**ASSIGNED TASK:**
With pictures removed, output every record below exactly as written.

>>

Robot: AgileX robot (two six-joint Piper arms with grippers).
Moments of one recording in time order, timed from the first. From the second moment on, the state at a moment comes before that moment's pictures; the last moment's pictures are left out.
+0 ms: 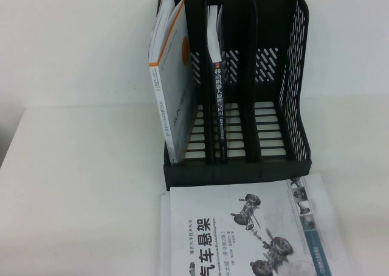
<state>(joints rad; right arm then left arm) 0.35 0.49 -0.41 -0.13 0.68 0.29 -0.01 -0.01 0.01 -0.07 0.37 -0.03</state>
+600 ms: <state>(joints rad) 0.21 0.19 -0.20 -0.27 0.39 0.33 -0.01 -0.01 0.01 -0.07 0.37 -0.03</state>
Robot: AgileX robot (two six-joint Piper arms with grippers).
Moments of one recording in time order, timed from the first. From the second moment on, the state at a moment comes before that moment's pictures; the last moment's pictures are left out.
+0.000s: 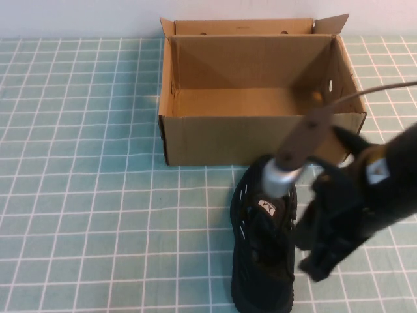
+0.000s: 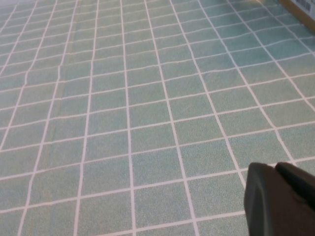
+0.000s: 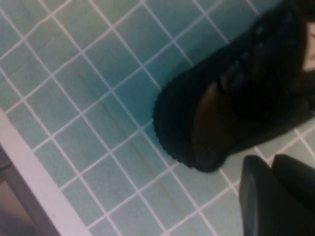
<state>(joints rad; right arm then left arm) 0.69 1.32 -1.14 0.22 1.07 -0.29 -0.06 -0.01 0.03 0.02 0.37 0.08</state>
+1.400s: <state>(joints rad) 0.81 1.57 -1.32 -0.08 0.97 -0.16 -0.06 -0.01 0.03 0.02 0.37 0.08</state>
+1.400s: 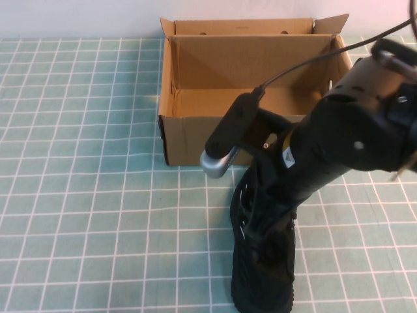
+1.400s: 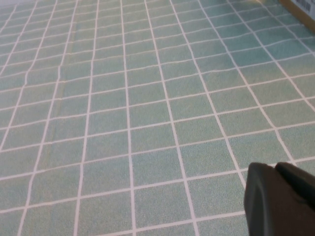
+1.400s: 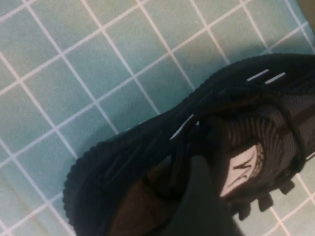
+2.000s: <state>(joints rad) 0.81 1.67 -1.32 -0.34 0.96 -0.05 -0.06 -0.01 0.03 0.02 0.37 0.08</state>
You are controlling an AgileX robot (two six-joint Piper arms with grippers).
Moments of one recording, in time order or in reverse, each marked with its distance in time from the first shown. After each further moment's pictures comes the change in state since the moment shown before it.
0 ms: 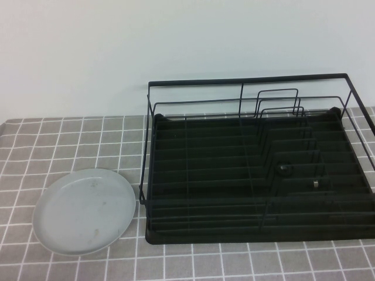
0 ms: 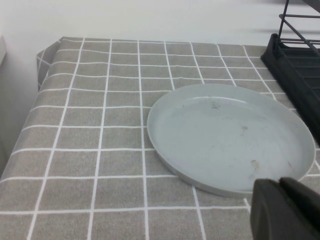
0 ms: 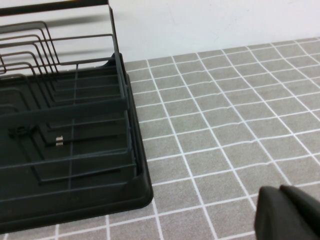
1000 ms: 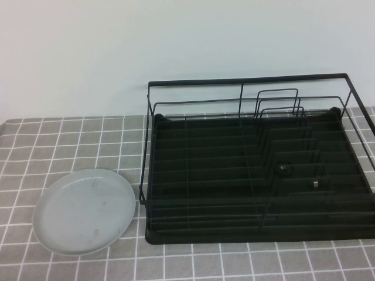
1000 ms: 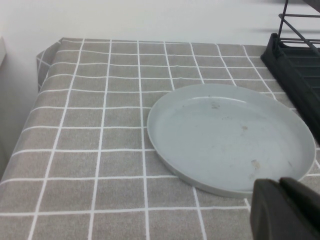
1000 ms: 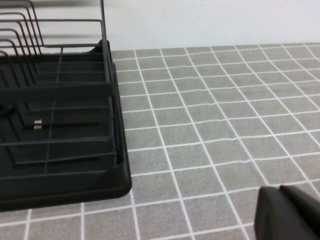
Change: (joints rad) right arm 0.000 0.000 0.000 -0.071 0.021 -0.032; left arm 0.000 0.000 0.000 0.000 -0.002 0.016
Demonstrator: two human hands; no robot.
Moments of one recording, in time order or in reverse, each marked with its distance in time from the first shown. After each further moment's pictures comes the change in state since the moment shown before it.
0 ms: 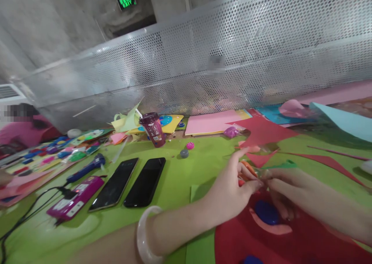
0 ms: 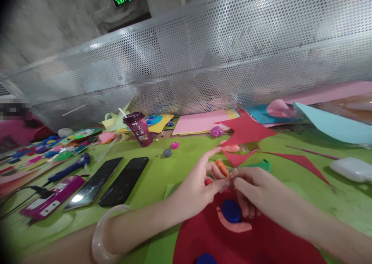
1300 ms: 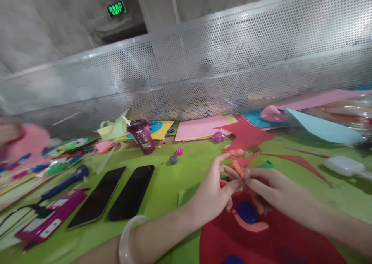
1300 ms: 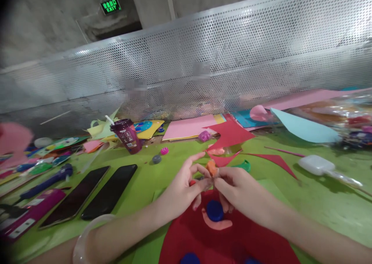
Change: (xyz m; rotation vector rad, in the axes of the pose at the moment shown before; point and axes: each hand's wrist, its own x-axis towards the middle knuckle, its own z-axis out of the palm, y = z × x) left_hand -0.001 -0.004 -0.001 -0.097 -0.053 -0.120; right_hand -0.007 -0.004 0.002 -0.005 0.054 -0.160
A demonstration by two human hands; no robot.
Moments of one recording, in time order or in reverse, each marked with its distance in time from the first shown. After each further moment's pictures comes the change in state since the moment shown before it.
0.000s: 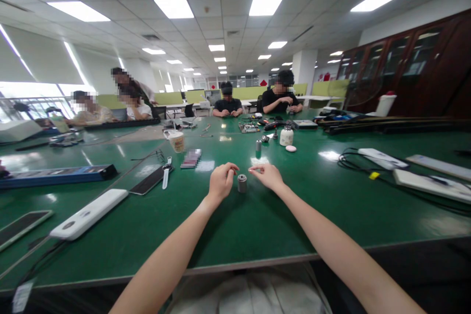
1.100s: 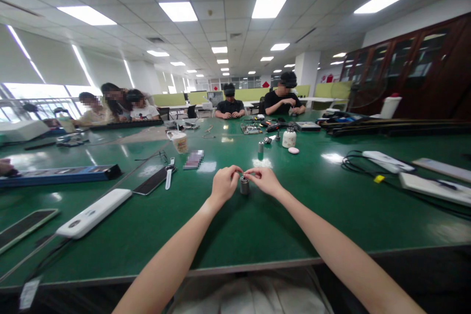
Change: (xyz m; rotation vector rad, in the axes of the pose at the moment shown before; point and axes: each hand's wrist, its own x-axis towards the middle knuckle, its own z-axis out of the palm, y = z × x) left_hand -0.001 0.002 0.001 0.156 -0.071 -0.005; right_hand -0.009 -0.023 0.005 0.237 -0.073 -0.160
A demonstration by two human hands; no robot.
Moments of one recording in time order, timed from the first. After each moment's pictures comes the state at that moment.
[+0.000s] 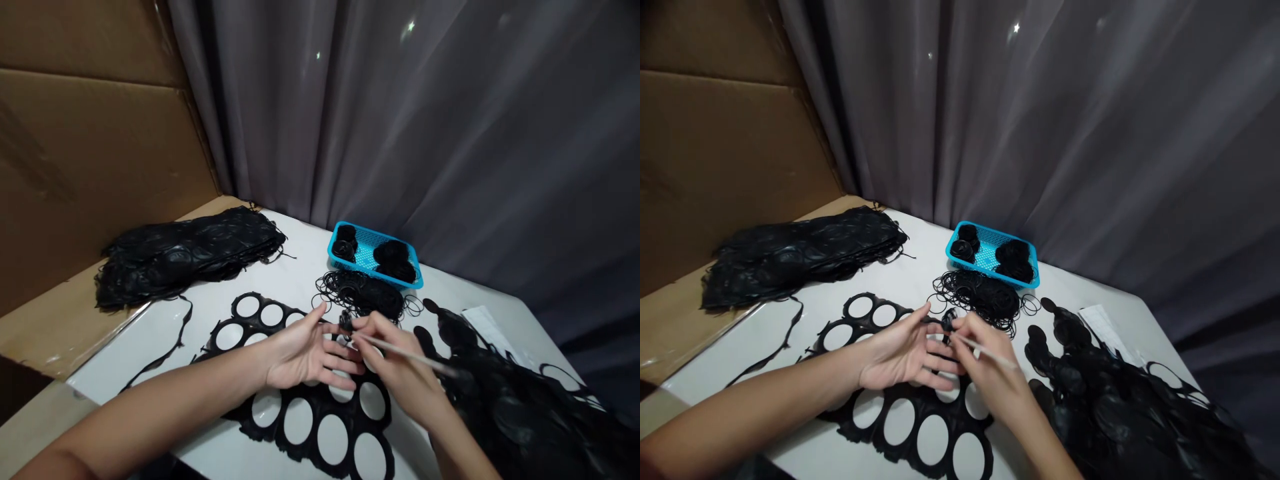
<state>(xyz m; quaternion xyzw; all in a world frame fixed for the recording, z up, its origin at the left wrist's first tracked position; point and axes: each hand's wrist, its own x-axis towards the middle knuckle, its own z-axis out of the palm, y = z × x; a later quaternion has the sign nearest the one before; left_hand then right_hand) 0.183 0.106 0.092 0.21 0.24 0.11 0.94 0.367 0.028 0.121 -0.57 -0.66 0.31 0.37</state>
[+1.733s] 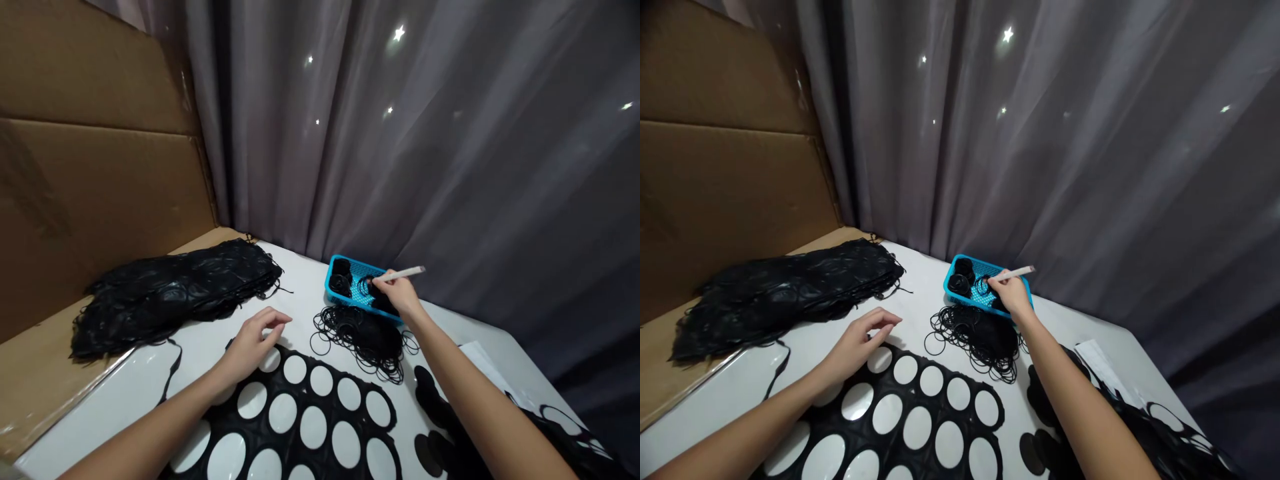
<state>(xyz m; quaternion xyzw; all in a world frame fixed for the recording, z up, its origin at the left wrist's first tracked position) 0.103 0.169 0.077 0.75 0.40 0.35 0.40 0.450 0.204 0.107 -0.66 -0.51 0.24 0.49</state>
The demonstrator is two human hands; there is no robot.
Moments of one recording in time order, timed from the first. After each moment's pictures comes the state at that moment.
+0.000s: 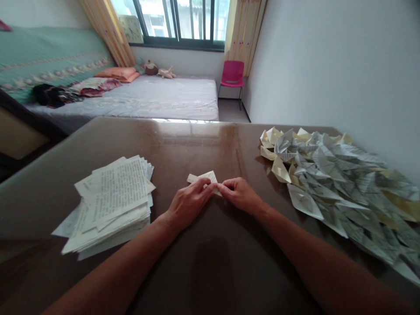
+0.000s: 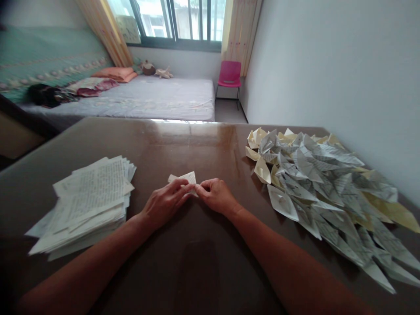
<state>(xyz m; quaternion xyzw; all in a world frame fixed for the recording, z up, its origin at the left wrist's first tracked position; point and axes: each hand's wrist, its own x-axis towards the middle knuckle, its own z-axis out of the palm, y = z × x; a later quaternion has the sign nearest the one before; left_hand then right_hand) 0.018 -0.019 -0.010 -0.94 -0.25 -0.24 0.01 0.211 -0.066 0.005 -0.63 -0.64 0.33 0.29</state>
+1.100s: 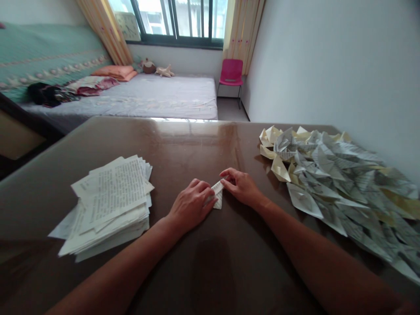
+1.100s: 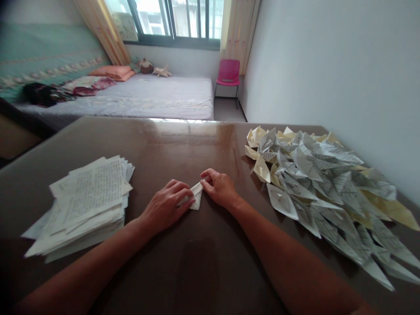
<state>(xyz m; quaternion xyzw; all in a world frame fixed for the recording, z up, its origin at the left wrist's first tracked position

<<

**RESPONSE TO THIS TASK:**
Robot: AgileX robot (two six-joint Piper arms with grippers).
Moments of one recording in time order, timed from the first. From the second moment on, the state at a moment comes before that moment's pictures; the last moment's pictures are left out.
+0 ms: 
<state>(joints rad; right arm then left arm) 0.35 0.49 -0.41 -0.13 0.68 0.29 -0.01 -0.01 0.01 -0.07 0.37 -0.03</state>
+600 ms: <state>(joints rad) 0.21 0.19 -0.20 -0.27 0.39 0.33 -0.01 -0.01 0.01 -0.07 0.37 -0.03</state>
Robot: AgileX robot (two six-joint Piper arms with grippers).
Moments of one recording in time order, timed from the first. From the second moment on, the state at a moment comes before that moment's pictures; the last moment's pictures are left out.
+0.000s: 
+0.000s: 
+0.000s: 
<state>(joints rad; right arm then left arm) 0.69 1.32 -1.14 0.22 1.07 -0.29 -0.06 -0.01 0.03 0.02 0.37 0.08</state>
+1.400s: <state>(joints rad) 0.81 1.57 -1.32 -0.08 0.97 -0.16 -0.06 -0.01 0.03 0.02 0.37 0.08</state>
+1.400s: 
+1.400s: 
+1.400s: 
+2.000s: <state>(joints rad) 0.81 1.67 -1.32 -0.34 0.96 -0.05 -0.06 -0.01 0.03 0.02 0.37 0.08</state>
You are controlling an AgileX robot (two six-joint Piper arms with grippers).
Moments of one recording, in time order or in reverse, each marked with its distance in time from the first shown. After each further moment's pictures comes the change in state since the moment shown before it.
0 ms: 
0 ms: 
0 ms: 
1000 ms: 
1000 ms: 
1000 ms: 
Change: (joints rad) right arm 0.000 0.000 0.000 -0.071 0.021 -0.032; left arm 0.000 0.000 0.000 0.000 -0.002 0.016
Demonstrator: two human hands; no robot.
Moments of one recording, in time order or in reverse, each marked with its distance in time from the first shown. After each further moment's pictures comes the change in state since the moment shown before it.
0 ms: 
0 ms: 
1300 ms: 
1300 ms: 
Change: (xyz m; rotation vector rad, in the axes of the pose at the moment shown before; point and axes: each hand's wrist, its own x-axis towards the middle knuckle, its own z-axis out of the palm, y = z × x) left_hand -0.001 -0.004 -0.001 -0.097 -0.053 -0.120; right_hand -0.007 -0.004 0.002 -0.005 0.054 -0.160
A demonstration by two human hands; no robot.
Moments of one recording, in time order or in reverse, each marked with its distance in time from the first shown. After each further moment's pictures comes the change in state since the moment shown before it.
0.000s: 
1.100s: 
Change: (xyz m; rotation vector rad, in the axes of the pose at the moment shown before; point and axes: each hand's wrist, its own x-axis towards the middle knuckle, its own z-axis out of the palm, y = z × x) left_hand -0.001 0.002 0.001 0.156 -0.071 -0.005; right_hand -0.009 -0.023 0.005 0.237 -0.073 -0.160
A demonstration by two human hands; no robot.
Moments of one recording in time order, timed from the first. After each moment's pictures comes the state at that moment.
[+0.000s] 
<state>(xyz m; quaternion xyzw; all in a world frame fixed for the recording, z up, its origin at the left wrist's first tracked position; point and axes: each hand's wrist, its own x-axis towards the middle knuckle, its own z-axis out of the palm, y = z × x; a later quaternion has the sign nearest the one before; left_hand then right_hand) 0.183 0.106 0.092 0.21 0.24 0.11 0.94 0.367 0.028 0.121 -0.57 -0.66 0.31 0.37</state>
[+1.733s] 
<state>(xyz m; quaternion xyzw; all in a world frame fixed for the recording, z up, its origin at the left wrist's first tracked position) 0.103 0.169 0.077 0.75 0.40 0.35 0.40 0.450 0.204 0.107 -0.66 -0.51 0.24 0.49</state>
The demonstrator is two human hands; there is no robot.
Moments of one recording in time order, timed from the first. After each moment's pictures comes the state at that moment.
+0.000s: 
+0.000s: 
<state>(xyz m; quaternion xyzw; all in a world frame fixed for the recording, z up, its origin at the left wrist's first tracked position; point and axes: each hand's wrist, its own x-axis towards the middle knuckle, its own z-axis out of the palm, y = z × x; a later quaternion has the sign nearest the one before; left_hand then right_hand) 0.018 -0.019 -0.010 -0.94 -0.25 -0.24 0.01 0.211 -0.066 0.005 -0.63 -0.64 0.33 0.29</state>
+1.100s: 
+1.100s: 
<state>(xyz m; quaternion xyzw; all in a world frame fixed for the recording, z up, its origin at the left wrist's first tracked position

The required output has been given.